Повернувшись, Финнен взглянул на Нираджа. Брат Каиры сидел, развалившись в кресле, его лицо наполовину скрывал полумрак. Оранжевое сияние освещало лишь часть щеки и глаз, под которым виднелась глубокая тень.
– У нее все хорошо. Какое-то время мы виделись не слишком часто, так как мне казалось, будто кто-то за мной ходит, но теперь все в порядке. Кажется.
– И ты считаешь, что за тобой следили люди моего отца? – рассмеялся Нирадж. Тень под его глазом пошевелилась, а в зрачке заплясала искорка. – Пожалуй, ты несколько его переоцениваешь.
– Осторожность никогда не помешает.
– И кто это говорит? Тот, который провел с моим отцом приятный вечер сперва на публичной казни, а потом на турнире?

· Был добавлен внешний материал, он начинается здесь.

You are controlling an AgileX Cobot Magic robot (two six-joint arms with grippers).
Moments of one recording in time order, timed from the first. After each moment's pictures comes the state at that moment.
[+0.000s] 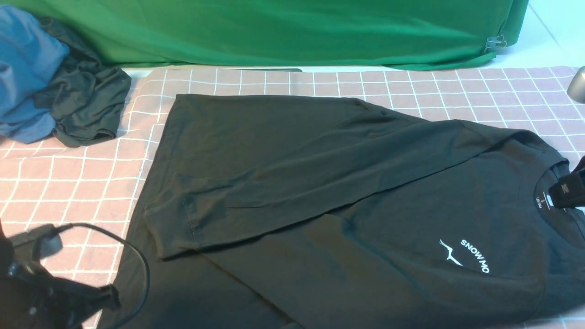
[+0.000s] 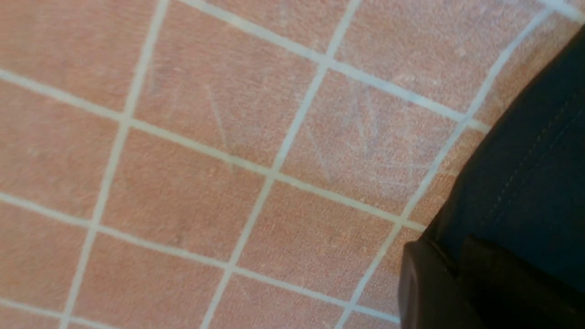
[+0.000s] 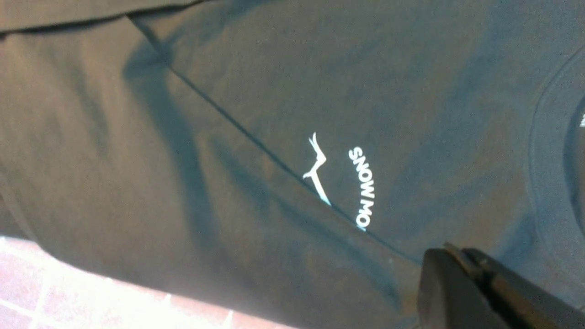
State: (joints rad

– Согласен, возможно, это была не самая лучшая идея. Но я тогда следил за каждым своим словом.
– А может, тебе и здесь стоило бы за ними следить? – Нирадж огляделся, а затем шепотом добавил: – В этом доме у стен есть уши, так что хорошенько подумай, прежде чем что-нибудь сказать.
Финнен побледнел.
– Ты говорил, что твоего отца нет дома. А слуги… – он побледнел еще больше. – Думаешь, слуги могут подслушивать, а потом доносить?
– Конечно, – Нирадж скрылся во мраке, откуда после мгновения драматической тишины послышался взрыв смеха. – Жаль, что ты не можешь сейчас увидеть свою физиономию! Ладно, спокойно, не переживай. Я позаботился о паре развлечений для слуг, так что в ближайшие полчаса они будут крайне заняты.
– Твой отец не знает, что Каира жива? – уточнил Финнен.
Нирадж беспокойно пошевелился, и из мрака появилось его лицо целиком. В оранжевом свете оно выглядело словно неумелое творение ребенка – слишком глубоко вдавленные маленькими пальчиками глаза, похожий на бесформенный комок папье-маше нос, впалые щеки и множество теней повсюду. Он уже не смеялся.
Финнену показалось, будто на лице Нираджа промелькнула неуверенность, но это могла быть просто иллюзия.
– Естественно, нет. Если бы отец знал про Каиру, я бы ее предупредил.
– Точно? Я тут как раз подумал… знаешь, с самого начала всей этой гребаной истории меня мучают сомнения, на чьей ты, собственно, стороне.
– Будь я на стороне отца, Каира бы от него так легко не отделалась.
– Пожалуй, – неохотно кивнул Финнен. – Но я все же предпочел бы выяснить ответ на несколько вопросов. Например – когда ты добил ту женщину в Архиве. Ты уже заранее знал, что придется помочь ей умереть, но отговорился какой-то чушью и дождался, когда к нам присоединится Каира, чтобы смерть произошла на ее глазах. Так ведь? Тебе важно было, чтобы Каира видела, как ты душишь ту женщину. Почему?